Lines of the data that contain the word "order" are the ones to copy.

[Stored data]
■ ■ ■
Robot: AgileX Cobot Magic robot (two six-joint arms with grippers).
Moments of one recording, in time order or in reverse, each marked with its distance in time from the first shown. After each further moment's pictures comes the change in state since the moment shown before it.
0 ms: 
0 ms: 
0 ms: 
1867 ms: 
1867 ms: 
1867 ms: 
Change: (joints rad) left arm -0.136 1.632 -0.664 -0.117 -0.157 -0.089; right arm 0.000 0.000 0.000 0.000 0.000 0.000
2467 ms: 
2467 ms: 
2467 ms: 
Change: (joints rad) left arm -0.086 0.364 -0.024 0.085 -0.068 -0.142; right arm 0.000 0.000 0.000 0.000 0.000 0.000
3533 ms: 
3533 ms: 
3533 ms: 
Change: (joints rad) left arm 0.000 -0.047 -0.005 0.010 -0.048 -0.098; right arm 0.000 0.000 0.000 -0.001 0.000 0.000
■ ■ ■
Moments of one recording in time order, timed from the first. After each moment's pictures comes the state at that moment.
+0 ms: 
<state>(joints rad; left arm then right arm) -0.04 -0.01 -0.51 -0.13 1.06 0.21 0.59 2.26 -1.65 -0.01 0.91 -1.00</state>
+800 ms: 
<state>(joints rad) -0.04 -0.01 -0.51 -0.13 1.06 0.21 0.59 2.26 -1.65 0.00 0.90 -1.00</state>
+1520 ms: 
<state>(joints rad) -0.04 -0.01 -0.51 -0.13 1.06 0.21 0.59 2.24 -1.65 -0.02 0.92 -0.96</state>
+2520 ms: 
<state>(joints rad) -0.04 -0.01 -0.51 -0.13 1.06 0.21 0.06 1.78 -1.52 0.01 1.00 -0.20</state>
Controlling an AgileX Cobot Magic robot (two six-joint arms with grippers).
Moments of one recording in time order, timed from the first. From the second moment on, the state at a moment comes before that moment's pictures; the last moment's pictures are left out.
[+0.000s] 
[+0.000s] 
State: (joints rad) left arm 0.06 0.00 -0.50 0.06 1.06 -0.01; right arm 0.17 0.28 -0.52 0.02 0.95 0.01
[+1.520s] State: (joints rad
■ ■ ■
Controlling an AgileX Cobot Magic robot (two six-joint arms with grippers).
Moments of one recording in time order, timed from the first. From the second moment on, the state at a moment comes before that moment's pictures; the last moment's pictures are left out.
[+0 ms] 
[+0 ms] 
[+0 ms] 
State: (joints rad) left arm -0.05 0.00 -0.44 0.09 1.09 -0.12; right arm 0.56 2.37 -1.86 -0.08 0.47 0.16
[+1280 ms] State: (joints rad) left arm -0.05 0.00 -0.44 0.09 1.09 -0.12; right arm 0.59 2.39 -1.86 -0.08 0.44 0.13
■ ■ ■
* _EXERCISE RESPONSE_:
Moments of one recording, in time order or in reverse, each marked with its distance in time from the first shown. After each further moment's pictures comes the change in state since the moment shown before it.
Moments of one recording in time order, timed from the first. After each moment's pictures comes the state at that moment.
Moments of one recording in time order, timed from the first. From the second moment on, the state at a moment comes before that moment's pictures; the last moment's pictures are left out.
Moments of one recording in time order, timed from the first. From the second moment on, the state at a moment comes before that moment's pictures; the last moment's pictures are left out.

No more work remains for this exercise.